-
Notifications
You must be signed in to change notification settings - Fork 2
Description
My initial concern was to find out how a tmesis is encoded in conllup. So I searched my favourite LASLA APN file for an occurence of "ante <quam>" (the usual way to code a form of "antequam" split into two words, I have to use here the < and > equivalents because these signs do not show up in the preview if I use their ASCII form). It occurs, for instance, in Caesar_BellumCivile_CaesBC1.APN in line 137 (from the repos https://dataverse.uliege.be/dataset.xhtml?persistentId=doi:10.58119/ULG/QJJ0SA) :
A03&0007# ante <quam> 1,2,2 0
The second half appearing in line 144 as :
A03&0007ANTEQVAM <ante> quam 1,2,2 T
Then I went to sentence 7 in Caesar_BellumCivile_CaesBC1.conllup. The relevant part being : "... ante de ea re ad senatum referri quam dilectus tota Italia habiti...". The corresponding words "ante" and "quam" have the analyses :
15 ante ante ADV M Degree=Pos _ _ _ CitationHierarchy=Liber_1,Capitulum_2,Paragraphus_2 i CaesBC1-A-03-7 140 lilaLemma:89165 TokenURI=http://lila-erc.eu/data/corpora/Lasla/id/corpus/CaesarBellum%20Civile/Caesar_BellumCivile_CaesBC1.BPN_t_0000140
...
22 quam quam SCONJ T _ _ _ _ CitationHierarchy=Liber_1,Capitulum_2,Paragraphus_2 i CaesBC1-A-03-7 147 lilaLemma:90912 TokenURI=http://lila-erc.eu/data/corpora/Lasla/id/corpus/CaesarBellum%20Civile/Caesar_BellumCivile_CaesBC1.BPN_t_0000147
Surprizingly, the positions in the LASLA file are 140 and 147, instead of 137 and 144. This is due to a second type of errors that will be described later. In these two lines, we see that the third field (LEMMA) is now "ante" and "quam". However, the lilaLemma:90912 corresponds to "antequam", but the spurious lemma "ante" = lilaLemma:89165 is an insult to the philologist that had annotated this text at LASLA.

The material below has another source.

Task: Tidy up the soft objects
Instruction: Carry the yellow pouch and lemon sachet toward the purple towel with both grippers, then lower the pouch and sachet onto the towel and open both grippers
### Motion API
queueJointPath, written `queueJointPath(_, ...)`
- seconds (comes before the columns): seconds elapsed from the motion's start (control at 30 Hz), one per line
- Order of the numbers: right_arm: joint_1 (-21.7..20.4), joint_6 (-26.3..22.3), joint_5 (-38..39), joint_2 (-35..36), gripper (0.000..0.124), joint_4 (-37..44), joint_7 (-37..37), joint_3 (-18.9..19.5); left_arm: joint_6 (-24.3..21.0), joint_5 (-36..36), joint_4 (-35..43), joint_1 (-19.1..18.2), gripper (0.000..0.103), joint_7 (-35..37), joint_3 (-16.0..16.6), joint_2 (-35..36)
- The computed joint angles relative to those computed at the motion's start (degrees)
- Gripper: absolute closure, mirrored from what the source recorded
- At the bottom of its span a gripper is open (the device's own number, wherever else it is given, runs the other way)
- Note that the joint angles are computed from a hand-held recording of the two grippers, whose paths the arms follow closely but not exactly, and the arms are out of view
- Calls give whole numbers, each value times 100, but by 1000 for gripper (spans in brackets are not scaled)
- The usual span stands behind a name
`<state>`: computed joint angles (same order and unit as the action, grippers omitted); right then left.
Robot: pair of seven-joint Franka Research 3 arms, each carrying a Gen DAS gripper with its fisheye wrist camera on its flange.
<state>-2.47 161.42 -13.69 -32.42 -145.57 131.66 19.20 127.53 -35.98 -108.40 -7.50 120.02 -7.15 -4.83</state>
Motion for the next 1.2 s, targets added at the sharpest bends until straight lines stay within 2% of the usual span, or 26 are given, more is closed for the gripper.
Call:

The shift in items numbering is due to the erroneus lemmatisation of one "re publica" and two "rei publicae" that appear in the file before the "antequam" I was looking for. As a matter of fact, "rei publicae" is a single item in APN/BPN :
A03&0004RESPVBLICA rei publicae 1,1,2 A551
A03=0004QVE que 1,1,2 S
But it becomes two items in the conllup :
5 rei res NOUN A5 Case=Dat|Gender=Fem|InflClass=IndEurE|Number=Sing _ _ _ CitationHierarchy=Liber_1,Capitulum_1,Paragraphus_2 n5 CaesBC1-A-03-4 38 lilaLemma:121868 TokenURI=http://lila-erc.eu/data/corpora/Lasla/id/corpus/CaesarBellum%20Civile/Caesar_BellumCivile_CaesBC1.BPN_t_0000038
6-7 publicaeque _ _ _ _ _ _ _ _ _ _ _
6 publicae publicus ADJ C1 Case=Dat|Degree=Pos|Gender=Fem|InflClass=IndEurA|Number=Sing _ _ _ CitationHierarchy=Liber_1,Capitulum_1,Paragraphus_2 n6 CaesBC1-A-03-4 39 lilaLemma:120358 TokenURI=http://lila-erc.eu/data/corpora/Lasla/id/corpus/CaesarBellum%20Civile/Caesar_BellumCivile_CaesBC1.BPN_t_0000039
7 que que CCONJ S _ _ _ _ CitationHierarchy=Liber_1,Capitulum_1,Paragraphus_2 i CaesBC1-A-03-4 40 lilaLemma:131416 TokenURI=http://lila-erc.eu/data/corpora/Lasla/id/corpus/CaesarBellum%20Civile/Caesar_BellumCivile_CaesBC1.BPN_t_0000040
Here, no hint at all of the presence of the lemma "respublica" : just a noun "res" and an adjective "publicus".
As the v.2 of CoNLL-U allows space characters is the FORM field (https://universaldependencies.org/v2/conll-u.html), the proper encoding should probably have been :
5-6 rei publicaeque _ _ _
5 rei publicae respublica NOUN A5
6 que que CCONJ S
I have truncated the lines mainly because I don't know which "respublica" identifier I should choose : LiLa has two of them 76484 (first decl.) and 122962 (invariable !?!).
What a hell are these conllup files? The title and the filenames suggest that they are a conversion of the original BPN files, but they are not! A mere unchecked relemmatisation of a reconstructed text ?
Yours,
Philippe.
PS : "knowledge" is better with the "n" and "w" in the right order (twice in the readme file).